3. The current coming into the node splits into (1) I shunt, or Inl, and (2) Ia or I coil.
4. Power losses are due to the current flowing through (1) Rnl, shunt, and (2) Ra.
5. The power losses are (1) Inl^2*Rnl at the shunt which is constant, and (2) Ia^2*Ra.
6. The maximum power transfer occurs when Pnl = Pa. That condition is Ia (part load)^2 * Ra = 420 = Inl^2 * Rnl.
7. The second condition is at full load. At full load, Ia (full load)^2 * Ra = 2950 - 420. The 420 being assign to the shunt. So, Ia (full load) ^ 2 * Ra = 2530.
8. So from steps 6 & 7, we have. Ra = 420 / I part load ^2 = 2530 / I full load ^ 2.
9. Ratio of I ^2 part/ I ^2 full = 420/2530 = 17% (the ratio of the square of currents is 17%)
10. The ratio of currents then is the square root of 17% = 40 %.
11. Now lets go back at the power loss in the Ra.
12. When current through Ra is at 40 % of the full load current, the power loss increases by 17%.
13. Now, let's look at the current at the node. If we disregard the Inl (the shunt current), the current I coming into the system is equal to the current Ia, which increased by 40 %. So, I in = 0.4 Ia full load.
14. The nameplate power, the pwoer into the transformer is P or S = IV. Since the the current I in = .4 fl, the S = 0.4 IV.
15. The Nameplate power has increased by 40%, proportional to current, at the maximum efficiency.
16. I'm an asshole, and FLYER you are CORRECT. I apologize.
1. Draw a transformer with shunt resistance (aka no load), in parallel with armature resistance, which is in series with the coil.
2. Label them Rnl (shunt) and Ra (for coil series resistance).
3. The current coming into the node splits into (1) I shunt, or Inl, and (2) Ia or I coil.
4. Power losses are due to the current flowing through (1) Rnl, shunt, and (2) Ra.
5. The power losses are (1) Inl^2*Rnl at the shunt which is constant, and (2) Ia^2*Ra.
6. The maximum power transfer occurs when Pnl = Pa. That condition is Ia (part load)^2 * Ra = 420 = Inl^2 * Rnl.
7. The second condition is at full load. At full load, Ia (full load)^2 * Ra = 2950 - 420. The 420 being assign to the shunt. So, Ia (full load) ^ 2 * Ra = 2530.
8. So from steps 6 & 7, we have. Ra = 420 / I part load ^2 = 2530 / I full load ^ 2.

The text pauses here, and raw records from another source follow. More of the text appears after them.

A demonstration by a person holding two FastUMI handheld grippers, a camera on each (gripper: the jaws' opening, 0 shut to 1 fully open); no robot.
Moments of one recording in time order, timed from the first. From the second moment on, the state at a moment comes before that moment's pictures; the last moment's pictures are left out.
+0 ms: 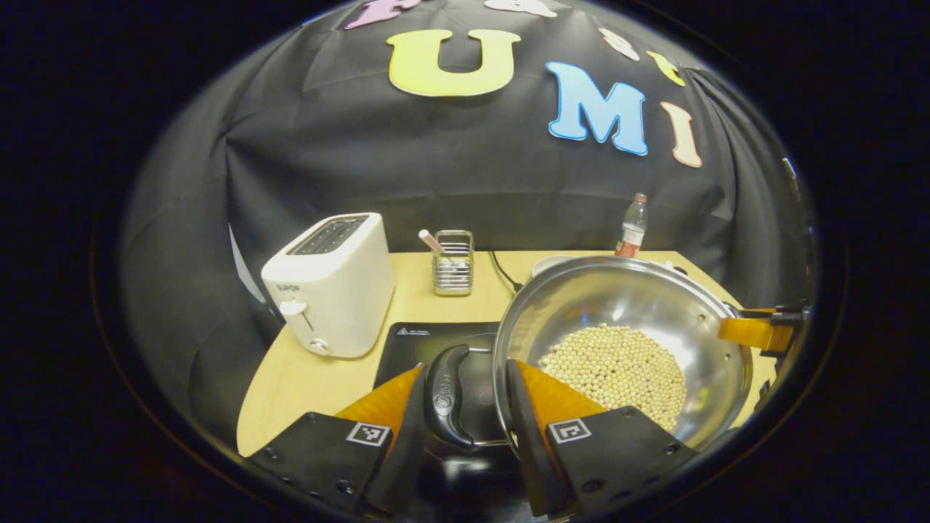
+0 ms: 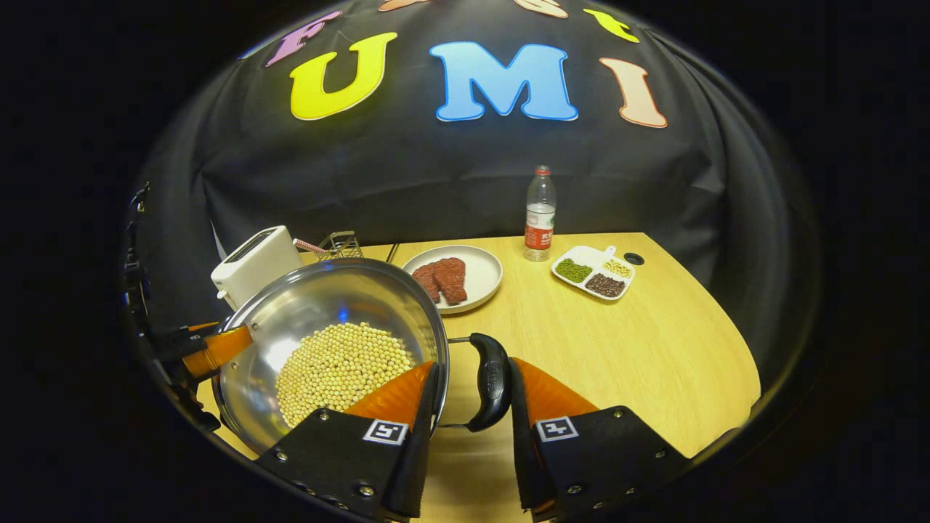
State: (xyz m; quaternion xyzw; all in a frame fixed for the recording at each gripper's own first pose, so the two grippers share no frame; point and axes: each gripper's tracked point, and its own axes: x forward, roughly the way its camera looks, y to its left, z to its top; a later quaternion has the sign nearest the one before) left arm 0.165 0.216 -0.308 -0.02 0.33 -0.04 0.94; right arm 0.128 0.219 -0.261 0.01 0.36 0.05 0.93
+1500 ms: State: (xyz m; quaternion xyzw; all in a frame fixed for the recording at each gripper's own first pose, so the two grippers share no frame) left arm 0.175 0.290 -0.264 0.02 0.23 0.05 0.97; right arm 0.158 0.233 -0.208 -0.01 0.25 0.07 0.97
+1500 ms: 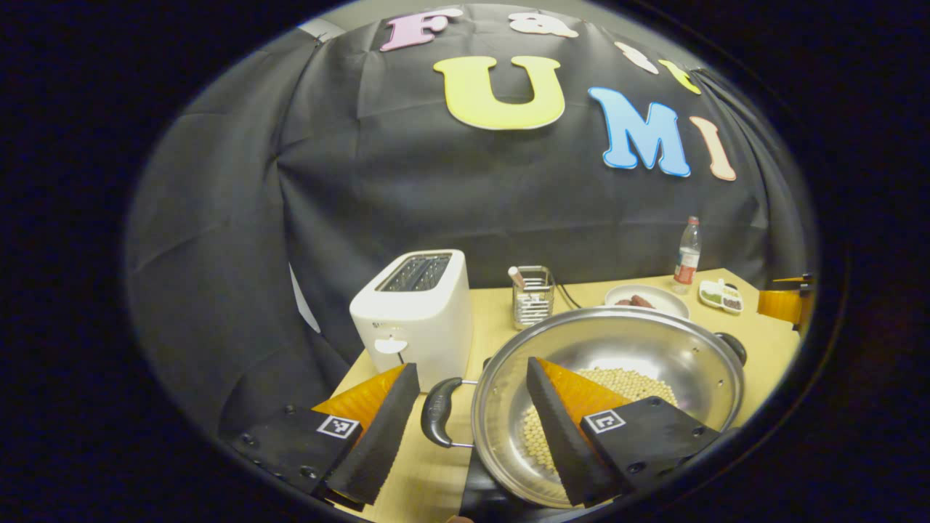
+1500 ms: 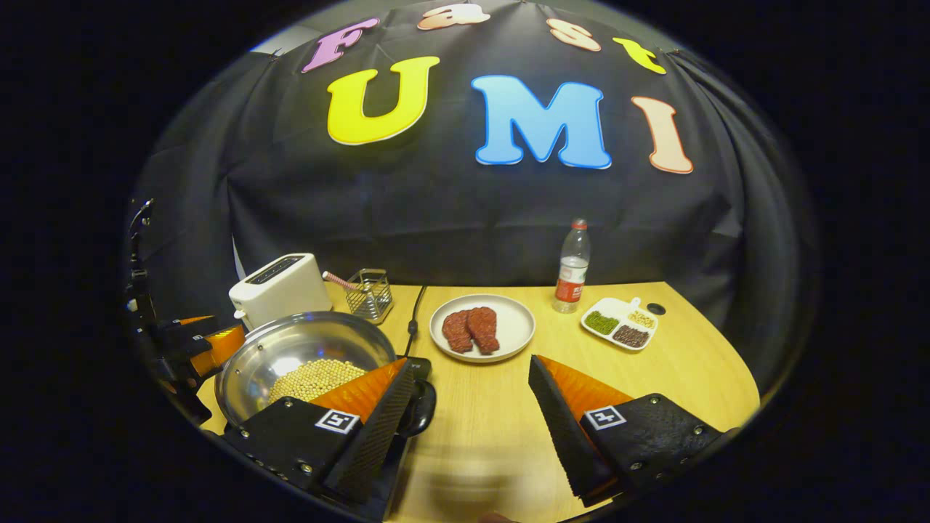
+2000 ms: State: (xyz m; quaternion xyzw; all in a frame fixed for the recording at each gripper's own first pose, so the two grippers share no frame) left arm 0.118 0.161 -0.117 0.02 0.10 0.03 0.99; right arm 0.094 0.128 -0.102 -0.02 0.12 0.06 0.99
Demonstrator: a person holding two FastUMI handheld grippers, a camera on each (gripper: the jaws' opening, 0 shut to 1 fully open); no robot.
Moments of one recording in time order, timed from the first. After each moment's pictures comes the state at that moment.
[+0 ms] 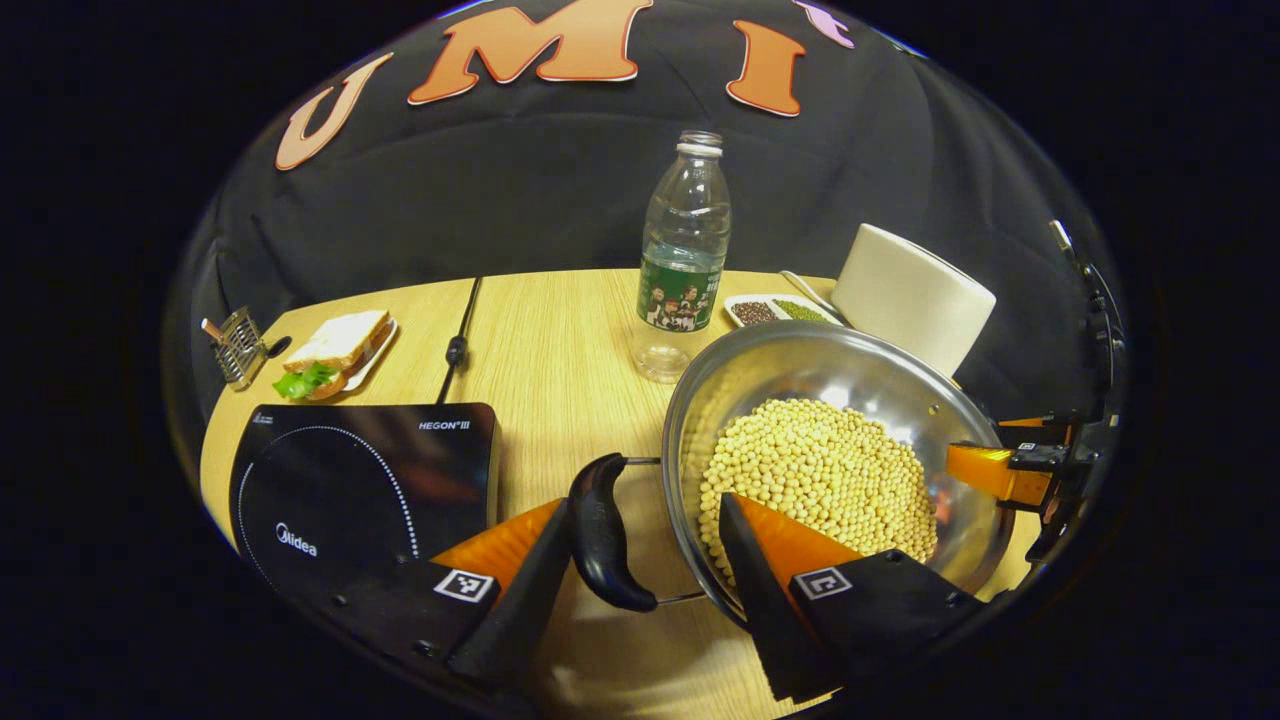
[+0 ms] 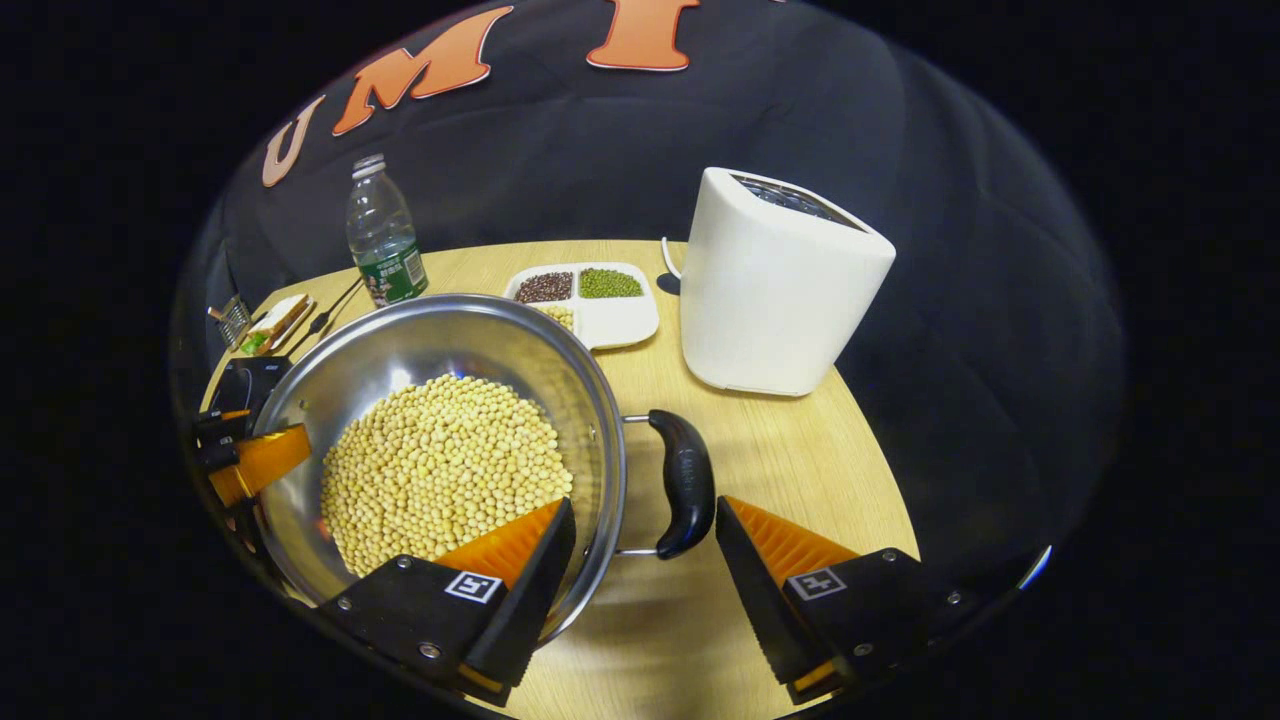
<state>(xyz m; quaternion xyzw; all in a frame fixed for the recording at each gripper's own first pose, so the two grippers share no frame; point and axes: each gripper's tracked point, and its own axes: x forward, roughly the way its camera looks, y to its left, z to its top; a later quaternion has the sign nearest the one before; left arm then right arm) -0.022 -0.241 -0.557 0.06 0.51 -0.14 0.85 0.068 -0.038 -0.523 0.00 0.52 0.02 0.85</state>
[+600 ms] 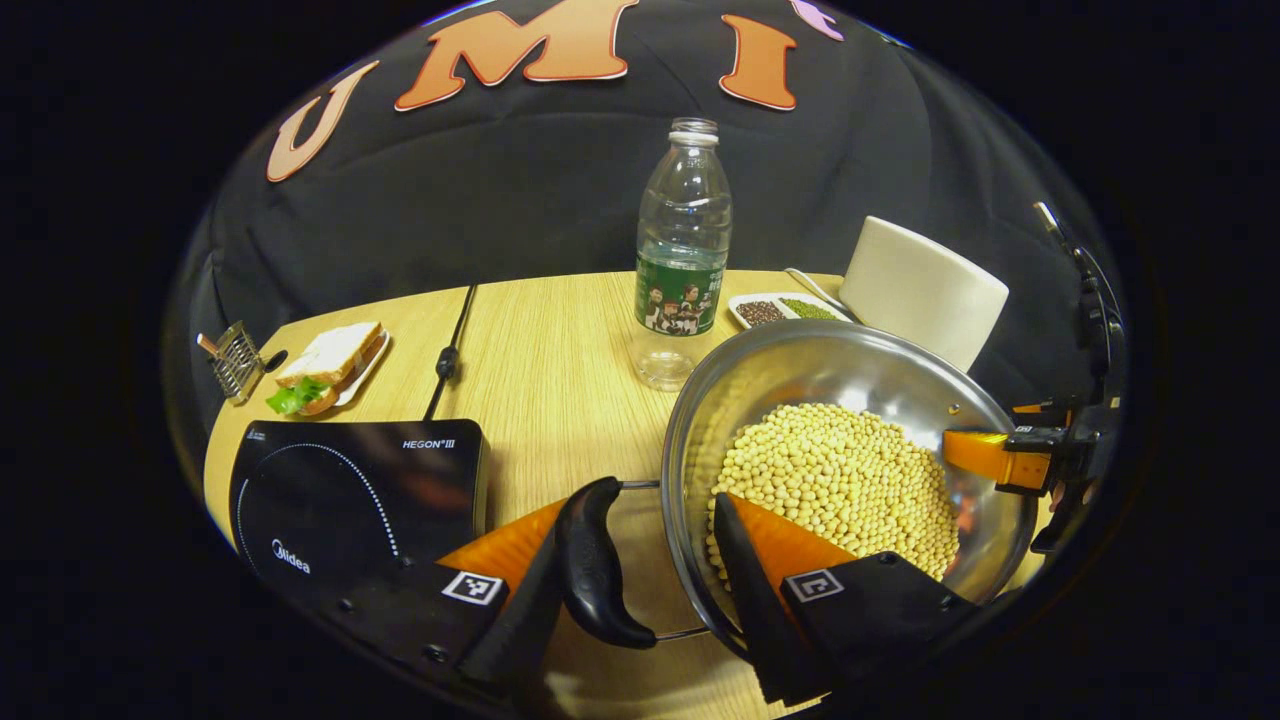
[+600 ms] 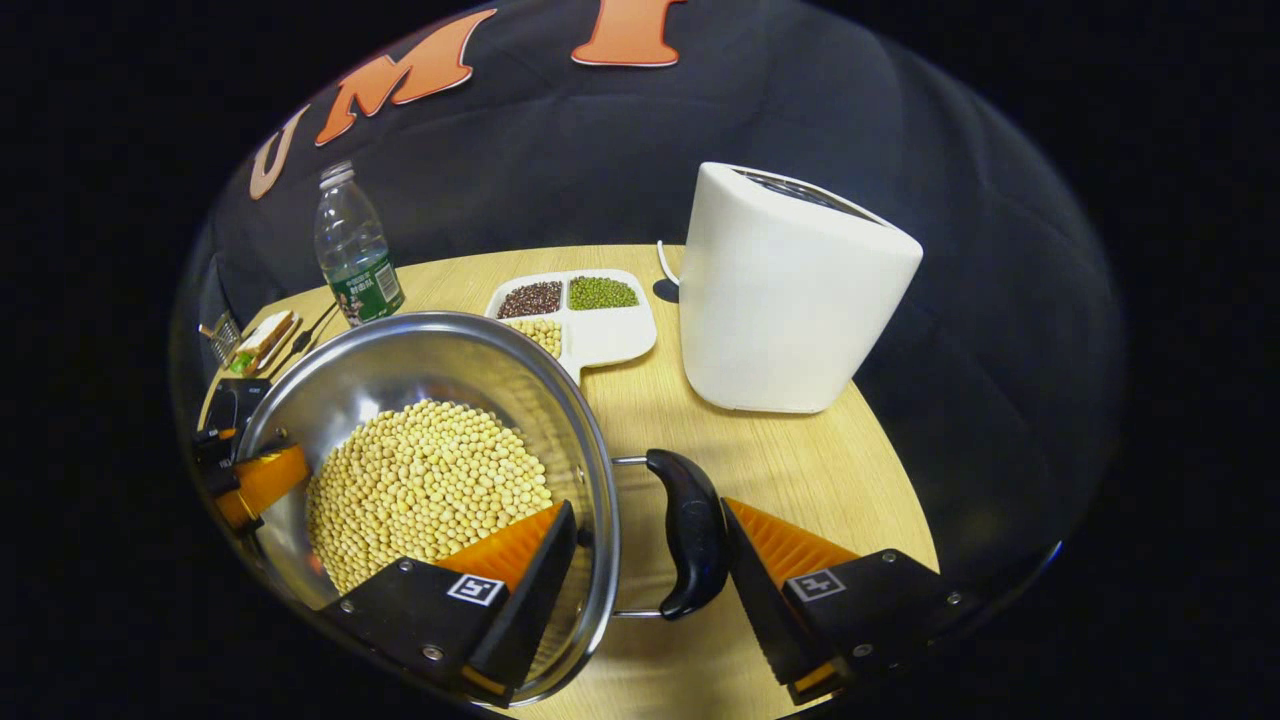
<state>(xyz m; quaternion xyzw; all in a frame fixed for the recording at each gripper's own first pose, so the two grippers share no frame) -0.011 -0.244 -0.571 0.07 0.50 -0.14 0.85 0.094 -0.033 -0.535 -0.02 0.50 0.02 0.86</state>
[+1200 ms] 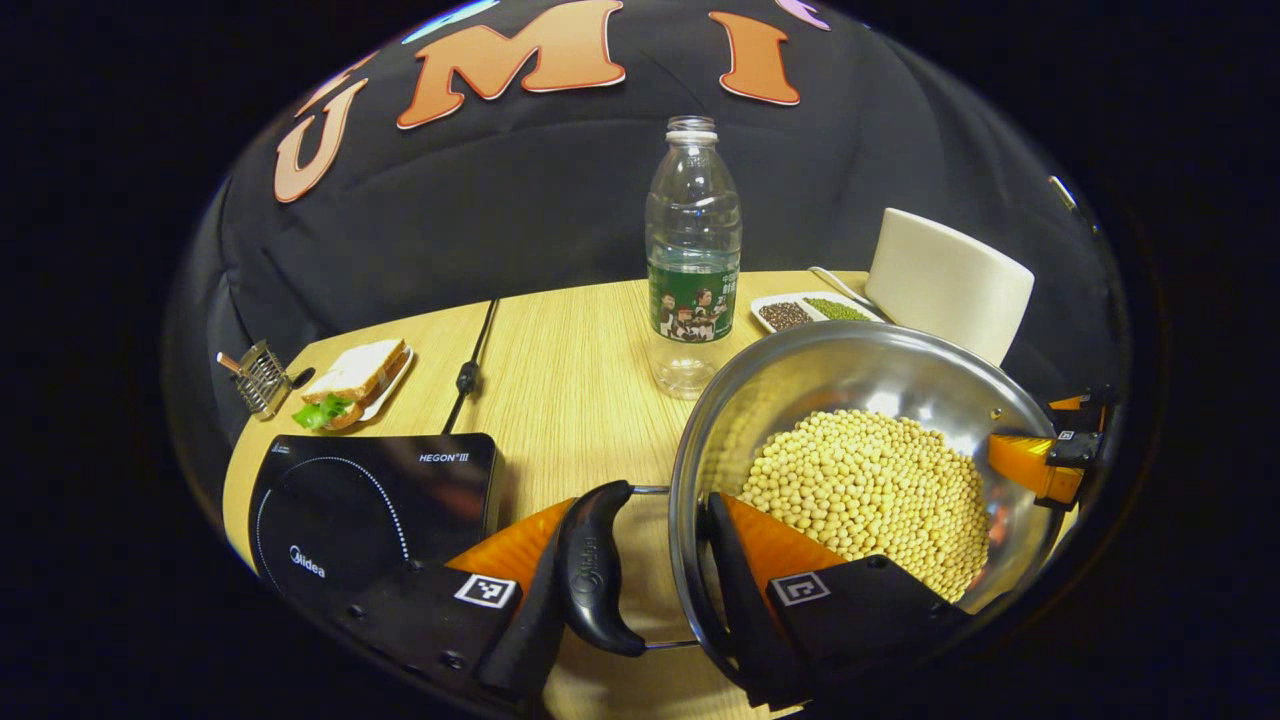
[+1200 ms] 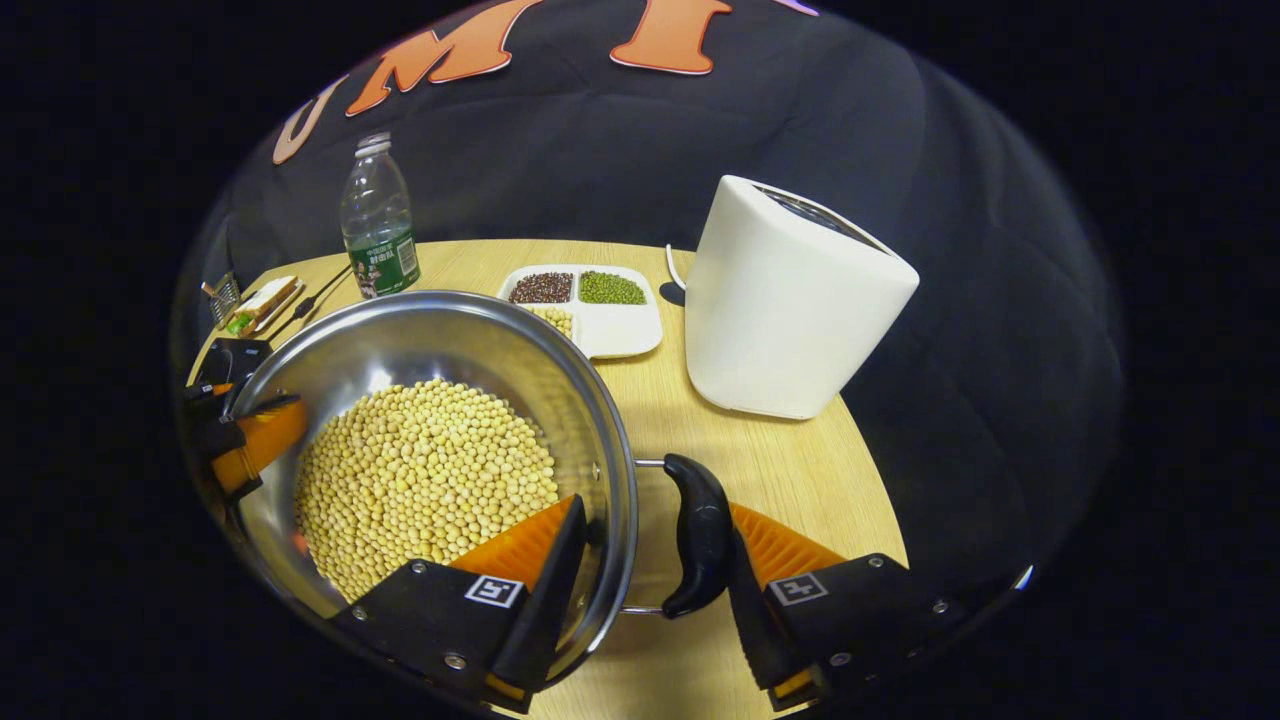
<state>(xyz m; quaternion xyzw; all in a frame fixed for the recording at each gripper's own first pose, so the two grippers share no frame) -0.003 -0.240 -0.575 0.11 0.48 -0.11 0.86 0.079 -0.032 -0.526 -0.04 0.51 0.02 0.86</state>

9. Ratio of I ^2 part/ I ^2 full = 420/2530 = 17% (the ratio of the square of currents is 17%)
10. The ratio of currents then is the square root of 17% = 40 %.
11. Now lets go back at the power loss in the Ra.
12. When current through Ra is at 40 % of the full load current, the power loss increases by 17%.
13. Now, let's look at the current at the node. If we disregard the Inl (the shunt current), the current I coming into the system is equal to the current Ia, which increased by 40 %. So, I in = 0.4 Ia full load.
14. The nameplate power, the pwoer into the transformer is P or S = IV. Since the the current I in = .4 fl, the S = 0.4 IV.
15. The Nameplate power has increased by 40%, proportional to current, at the maximum efficiency.
16. I'm an asshole, and FLYER you are CORRECT. I apologize.
Flyer_PE
Jr. PE / Sr. Company Pilot
:laugh: It's all good.
FWIW, you have a long way to go before you get labeled that in my book.